O despacho de Marcos Perestrello deixa a definição do novo modelo de redistribuição dos emolumentos ao critério - algo que os dirigentes associativos da PM qualificam como arbitrariedade - do diretor-geral da Autoridade Marítima (DGAM) e comandante-geral da PM.

Os emolumentos são verbas recebidas por serviços prestados nas capitanias pelo pessoal em serviço nas capitanias dos portos e pelos polícias marítimos, revertendo uma parte para o Estado e sendo outra redistribuída pelos profissionais diretamente envolvidos nesse trabalho.

Daí que até agora estavam excluídos outros grupos que integram a AMN, como os faroleiros ou o pessoal do Instituto de Socorros a Náufragos (ISN) e das Estações Salva-Vidas - (ESV) mas que não é o caso da PM, por se tratar de uma força de segurança cujo comandante-geral depende diretamente do ministro da Defesa.

Ora uma das alterações do despacho de Marcos Perestrello é que os emolumentos passam a ser distribuídos por todos os profissionais da AMN - o que significa que aqueles cujo trabalho não produz receita passam também a receber desse bolo a partir do próximo dia 1 de janeiro de 2019.

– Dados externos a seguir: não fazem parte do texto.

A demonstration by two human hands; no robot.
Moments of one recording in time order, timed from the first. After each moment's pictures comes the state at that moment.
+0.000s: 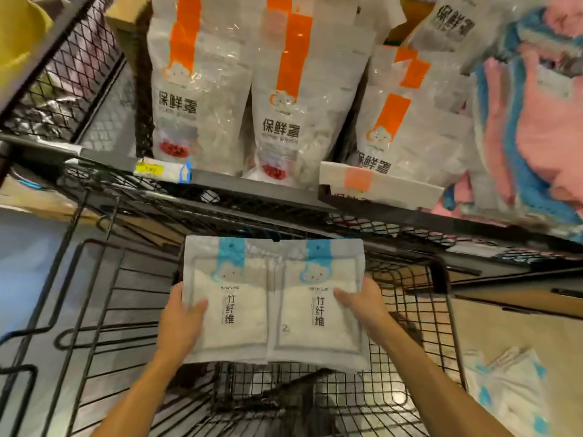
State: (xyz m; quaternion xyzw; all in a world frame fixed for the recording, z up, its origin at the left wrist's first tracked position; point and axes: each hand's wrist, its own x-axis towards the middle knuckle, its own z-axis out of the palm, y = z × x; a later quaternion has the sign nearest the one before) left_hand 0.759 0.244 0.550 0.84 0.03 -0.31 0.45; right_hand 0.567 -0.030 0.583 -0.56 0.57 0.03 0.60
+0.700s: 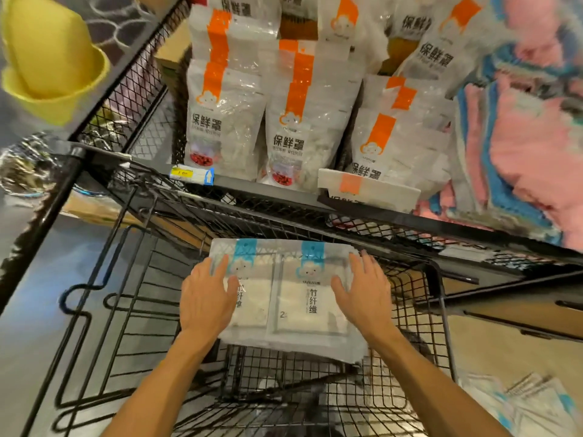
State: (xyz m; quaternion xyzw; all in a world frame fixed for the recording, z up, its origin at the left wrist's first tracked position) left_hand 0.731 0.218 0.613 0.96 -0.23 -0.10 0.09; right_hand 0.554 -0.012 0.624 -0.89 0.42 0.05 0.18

Exemplo disso e que já sucede há algum tempo, segundo outra das fontes da PM, ocorre com os juristas em serviço na DGAM e que foram colocados a prestar serviço em acumulação nalgumas capitanias: o bolo dos emolumentos gerados e repartidos por quem estava em cada uma dessas estruturas passou a ser dividido também pelos juristas.

Embora os dirigentes associativos da PM se mostrem convictos que as novas regras vão implicar necessariamente uma redução dessa componente salarial auferida pelos polícias marítimos, a verdade é que o DGAM pode determinar que "os limites de compensação" a atribuir aos faroleiros e pessoal do ISN e ESV seja de zero em 2019.

Há ainda uma outra alteração que pode tornar nula ou hipoteticamente aumentar a percentagem até agora auferida pelo pessoal das capitanias e pelos polícias marítimos: o despacho aprovado por Marcos Perestrello deixou de qualificar como taxas algumas das verbas cobradas - passando tudo a ser designado como pagamento de "serviços", aumentando o bolo global cobrado aos utentes.

O significado desse pormenor reside no facto de as verbas cobradas a título de taxas não poderem ser distribuídas pelo pessoal - como é o caso dos faroleiros relativamente à taxa de farolagem aplicada aos navios estrangeiros ou embarcações de recreio.

Outra alteração complementar, mas constante de outro diploma aprovado no início de outubro, prende-se com o aumento dos valores que a AMN passou a cobrar desde 15 de outubro pelos serviços prestados e que, nalguns casos, duplica e triplica as verbas em causa.

Donde, aumentando o bolo dos emolumentos até agora repartidos entre o pessoal das capitanias e da PM, a sua distribuição por mais algumas centenas de profissionais ao serviço da AMN pode não reduzir o que os primeiros vão receber até ao final do ano - mas desconhecendo-se os critérios a definir pelo DGMA e eventuais estimativas quanto ao acréscimo global dos emolumentos a receber desde 15 de outubro, sobram as desconfianças dos dirigentes associativos daquela polícia.